By MARCUS WEISGERBER
WASHINGTON — The US government is not likely to unveil its 2015 spending plan until late February at the earliest, according to budget experts.
The White House Office of Management and Budget (OMB) is preparing to send the Pentagon its 2015 “passback guidance” as soon as this week, according to DoD officials and defense observers. The guidance, which includes specific budget and policy marching orders, is one of the final steps before the Obama administration sends its 2015 spending plan to Congress.
After receiving the passback guidance, a final round of negotiations will commence between OMB and DoD on specific items within the budget.
Historically, the negotiations during this period center around the budget’s top line, the total dollar amount allotted for DoD. Since the bipartisan budget deal — approved by lawmakers and signed by President Obama late last month — caps DoD’s 2015 base budget request at $521 billion, top line negotiations should not be an issue this time around, said Gordon Adams, who ran defense budgeting at OMB during the Clinton administration and is now a professor at American University.
Adams and others predict the 2015 budget proposal will head to Capitol Hill in late February. An OMB spokesman was not immediately available for comment as to the timing of the administration’s budget release.
In typical federal budget cycles, which have been virtually nonexistent over the past four years, OMB sends passback guidance in November around the Thanksgiving holiday.
DoD was expecting its 2015 passback guidance from OMB around Christmas, but it was likely delayed due to the late passage of the bipartisan budget deal, according to several sources.
The federal budget is typically sent to Congress the first week of February. Last year, the Pentagon submitted its 2014 budget proposal in April. That spending plan was $52 billion above federal spending caps, known as sequestration.
This year, the Pentagon internally prepared four budgets for a range of top line options. DoD officials are preparing to submit a modified version of the “Alt POM,” the budget prepared for sequestration-level budget cuts. Officials will buy back items with the additional $9 billion received under the two-year budget deal.

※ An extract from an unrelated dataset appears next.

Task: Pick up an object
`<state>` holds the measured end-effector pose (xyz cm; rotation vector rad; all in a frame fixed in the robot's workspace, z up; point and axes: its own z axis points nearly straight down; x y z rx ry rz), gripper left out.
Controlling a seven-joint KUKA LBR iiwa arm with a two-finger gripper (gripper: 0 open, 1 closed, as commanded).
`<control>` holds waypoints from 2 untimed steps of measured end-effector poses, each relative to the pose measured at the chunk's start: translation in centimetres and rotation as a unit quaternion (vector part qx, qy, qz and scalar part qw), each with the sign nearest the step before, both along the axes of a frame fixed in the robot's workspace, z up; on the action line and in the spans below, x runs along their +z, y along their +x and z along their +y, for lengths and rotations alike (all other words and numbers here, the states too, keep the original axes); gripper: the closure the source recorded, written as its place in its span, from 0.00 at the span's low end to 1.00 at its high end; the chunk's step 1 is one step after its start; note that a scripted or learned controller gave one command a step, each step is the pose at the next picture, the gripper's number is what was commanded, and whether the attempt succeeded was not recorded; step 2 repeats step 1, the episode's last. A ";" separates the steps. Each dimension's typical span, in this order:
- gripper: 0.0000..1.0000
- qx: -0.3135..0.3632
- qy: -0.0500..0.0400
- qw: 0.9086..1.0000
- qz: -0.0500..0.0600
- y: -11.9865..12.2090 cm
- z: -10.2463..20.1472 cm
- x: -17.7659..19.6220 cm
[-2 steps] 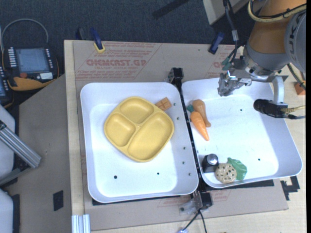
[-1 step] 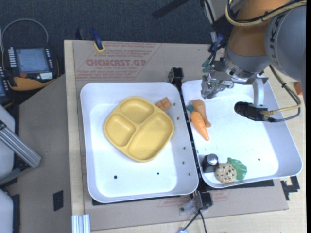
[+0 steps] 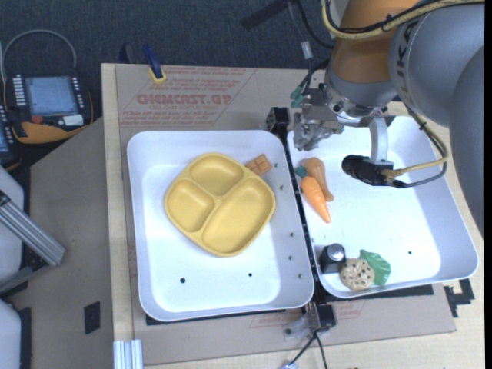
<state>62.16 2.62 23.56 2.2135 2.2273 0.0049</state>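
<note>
Gripper (image 3: 310, 135) hovers at right bin's (image 3: 430, 237) back-left corner; finger state cannot be told. Toy carrot (image 3: 316, 190) lies just below it, not held. Yellow divided plate (image 3: 221, 204) sits to its left.

You see arm entering from right edge, upper corner of camera view. Big grey link fills top right, orange band sits just left of it, above wrist. Yellow and black cables loop over orange band and trail down right side of arm. Wrist points down and slightly left. Gripper (image 3: 311, 137) hangs low at end of wrist, metal fingers aimed downward. Finger tips look close together, but you can't judge gap from this angle. You see nothing clearly between fingers.
</note>
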 end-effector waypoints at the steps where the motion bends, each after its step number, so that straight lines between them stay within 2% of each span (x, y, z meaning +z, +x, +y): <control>1: 1.00 0.000 0.000 1.000 0.000 0.0 5.9 0.4; 2: 1.00 0.000 0.000 1.000 0.000 0.0 5.9 0.4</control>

One item that could be debated during the negotiations between OMB and DoD is the size of the Afghanistan war budget, which is not included under the Pentagon’s spending cap. DoD requested more than $80 billion for Overseas Contingency Operations (OCO) in 2014. That number was only slightly down from the 2013 OCO budget of $89 billion despite the number of troops in Afghanistan being halved.
Since the US has not finalized a status of forces agreement with Afghanistan post 2014, the 2015 OCO submission could be delayed beyond release of the rest of the federal budget, said Todd Harrison, an analyst with the Center for Strategic and Budgetary Assessments think tank in Washington.
Last year, DoD released its OCO budget proposal one month after the base budget.
A force of about 8,000 to 10,000 troops should cost about $20 billion or less, Harrison said. Still, he is expecting an OCO budget request in excess of $40 billion since a lot of training is funded through the separate war accounts.